Does Bill Shorten have a problem with female voters? Will they have a problem voting for him, as prime minister?
Put your ear to the ground, there’s a bit of chat out there — on the hustings, around the place — that women don’t much like the Opposition Leader, and the reason he is so rarely seen in public without a woman by his side is that the ALP knows it. This is despite the ALP proudly being the more feminist of the two parties.
Chat is one thing. What do the polls say? Well, there was a bit of a leak from Liberal Party headquarters about nine months ago that suggested Shorten was particularly unpopular with young women (his rating was -77 with female voters under 35).

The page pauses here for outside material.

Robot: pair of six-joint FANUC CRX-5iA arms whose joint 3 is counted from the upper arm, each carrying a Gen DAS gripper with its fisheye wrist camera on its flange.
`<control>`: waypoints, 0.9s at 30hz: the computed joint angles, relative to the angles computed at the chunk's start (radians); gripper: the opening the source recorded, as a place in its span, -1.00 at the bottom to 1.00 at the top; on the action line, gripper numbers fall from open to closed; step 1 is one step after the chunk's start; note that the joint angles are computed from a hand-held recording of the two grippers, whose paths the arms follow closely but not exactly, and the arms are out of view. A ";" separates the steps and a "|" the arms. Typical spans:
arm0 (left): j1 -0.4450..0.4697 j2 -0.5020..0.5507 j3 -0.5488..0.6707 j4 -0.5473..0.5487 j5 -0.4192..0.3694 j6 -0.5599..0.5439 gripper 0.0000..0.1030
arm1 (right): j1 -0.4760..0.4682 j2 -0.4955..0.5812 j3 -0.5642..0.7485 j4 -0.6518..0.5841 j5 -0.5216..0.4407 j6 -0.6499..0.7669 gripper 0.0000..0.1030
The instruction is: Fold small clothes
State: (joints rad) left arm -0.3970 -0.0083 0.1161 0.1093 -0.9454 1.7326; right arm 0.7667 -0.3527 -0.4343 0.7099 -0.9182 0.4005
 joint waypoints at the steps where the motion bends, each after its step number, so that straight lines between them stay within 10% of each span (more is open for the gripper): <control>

Presumably the ALP’s own internal polling says much the same.
But that was nine months ago, and a lot has changed since then, not least those that occupy The Lodge: the Turnbulls have been replaced by the Morrisons.
The woman with the highest profile, and the greatest success to date — first female foreign minister, first female deputy leader — in the Liberal Party, Julie Bishop, has quit, as has Kelly O’Dwyer. Julia Banks has turned on her own, describing Liberal colleagues as bullies. So maybe Shorten’s position has improved?
The best polls — Galaxy and Newspoll — detect ambivalence about the Labor leader, but it’s not gender-based. David Briggs, managing director of YouGov, says women prefer Morrison to Shorten, but so do men, and by a greater margin. “There’s a seven-point gap between Morrison and Shorten among women voters,” Briggs says. “With men, it’s nine points. So there isn’t really a gender story in the polls.”
And yet there absolutely is a gender story on the hustings.
Shorten has surrounded himself with women, from day one. Sometimes it’s his wife, Chloe; sometimes it’s his deputy, Tanya Plibersek; sometimes it’s his “bus captain” Kristina Keneally. Yesterday, in Boothby, he was with candidates Nadia Clancy and Emily Gore, and health spokeswoman Catherine King; in the marginal seat of Reid last week, he had King, Penny Wong, Jenny McAllister and Julie Collins by his side. What’s he playing at? It’s in part a reflection of electoral reality: you’re seeing a lot of Labor women on the hustings because the ALP is committed to running a lot of women.
For example, it’s running four women in the four seats the Coalition unquestionably needs to hold in WA: Melita Markey, Kim Travers, Hannah Beazley (daughter of former federal Labor leader, now WA Governor Kim Beazley) and Mellisa Teede are contesting Pearce (3.7 per cent), Swan (3.6 per cent), Stirling (6.2 per cent) and Canning (6.8 per cent) respectively.
All their opponents are men: Attorney-General Christian Porter is defending Pearce, Andrew Hastie is defending Canning; Steve Irons is the incumbent in the marginal seat of Swan; and Vince Connelly was preselected to contest the seat of Stirling ahead of four women.
So there’s reality, and then there’s perception. There is a perception that the Coalition is a sexist party. It isn’t committed to gender parity among candidates; it won’t entertain quotas (Morrison has appointed more women to cabinet than there have ever been in cabinet but that hasn’t seemed to have cut through).
The perception that the ALP treats women with respect, and the Coalition treats them with contempt, is a clear point of difference between the parties, and Shorten’s working it for whatever it might be worth. He’s announced his intention to appoint a female governor-general if elected (fun fact: the last woman in that role was his mother-in-law). He’s also made much of the fact that Australia will have a female deputy prime minister if he’s elected. In fact, Pilbersek is running less like a deputy, more like a vice, as in president, as if this were a US-style campaign. She’s at least as high-profile, and as personally popular, as Julia Gillard was under Kevin Rudd, circa 2007, but maybe not let’s not go there.